• WORK TO BE COMPLETED:
Please return the lines of the data that contain "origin".

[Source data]
[Start of section]

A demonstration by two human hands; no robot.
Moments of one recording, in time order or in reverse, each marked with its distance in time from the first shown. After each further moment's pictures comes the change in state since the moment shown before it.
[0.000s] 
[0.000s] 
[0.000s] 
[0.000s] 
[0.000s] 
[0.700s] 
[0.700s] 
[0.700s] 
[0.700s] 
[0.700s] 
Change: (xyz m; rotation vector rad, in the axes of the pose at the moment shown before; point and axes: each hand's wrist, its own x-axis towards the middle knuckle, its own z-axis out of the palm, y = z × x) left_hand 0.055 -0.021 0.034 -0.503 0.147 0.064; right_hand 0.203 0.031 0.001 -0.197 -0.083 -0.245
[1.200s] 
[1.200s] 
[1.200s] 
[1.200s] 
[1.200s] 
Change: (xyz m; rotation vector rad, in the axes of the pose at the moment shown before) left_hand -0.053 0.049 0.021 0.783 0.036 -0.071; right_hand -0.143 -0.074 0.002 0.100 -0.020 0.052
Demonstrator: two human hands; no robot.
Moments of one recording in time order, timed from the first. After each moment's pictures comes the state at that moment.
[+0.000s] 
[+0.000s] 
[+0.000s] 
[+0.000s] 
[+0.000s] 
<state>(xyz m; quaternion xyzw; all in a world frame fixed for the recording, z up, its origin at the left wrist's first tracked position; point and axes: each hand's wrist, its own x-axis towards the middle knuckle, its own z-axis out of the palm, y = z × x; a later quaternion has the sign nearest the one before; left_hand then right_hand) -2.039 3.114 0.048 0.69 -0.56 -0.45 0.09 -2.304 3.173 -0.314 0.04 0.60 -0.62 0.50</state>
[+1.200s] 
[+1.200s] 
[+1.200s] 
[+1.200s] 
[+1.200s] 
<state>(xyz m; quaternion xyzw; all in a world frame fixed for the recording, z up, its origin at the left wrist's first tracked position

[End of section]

• SOLUTION BELOW:
<state>(xyz m; quaternion xyzw; all in a world frame fixed for the recording, z up, its origin at the left wrist's first tracked position; point and axes: each hand's wrist, its own x-axis towards the middle knuckle, its own z-axis out of the palm, y = z × x; a later quaternion has the sign nearest the one before; left_hand then right_hand) -2.039 3.114 0.048 0.69 -0.56 -0.45 0.09 -2.304 3.173 -0.314 0.04 0.60 -0.62 0.50</state>
<state>(xyz m; quaternion xyzw; all in a world frame fixed for the recording, z up, its origin at the left wrist's first tracked position

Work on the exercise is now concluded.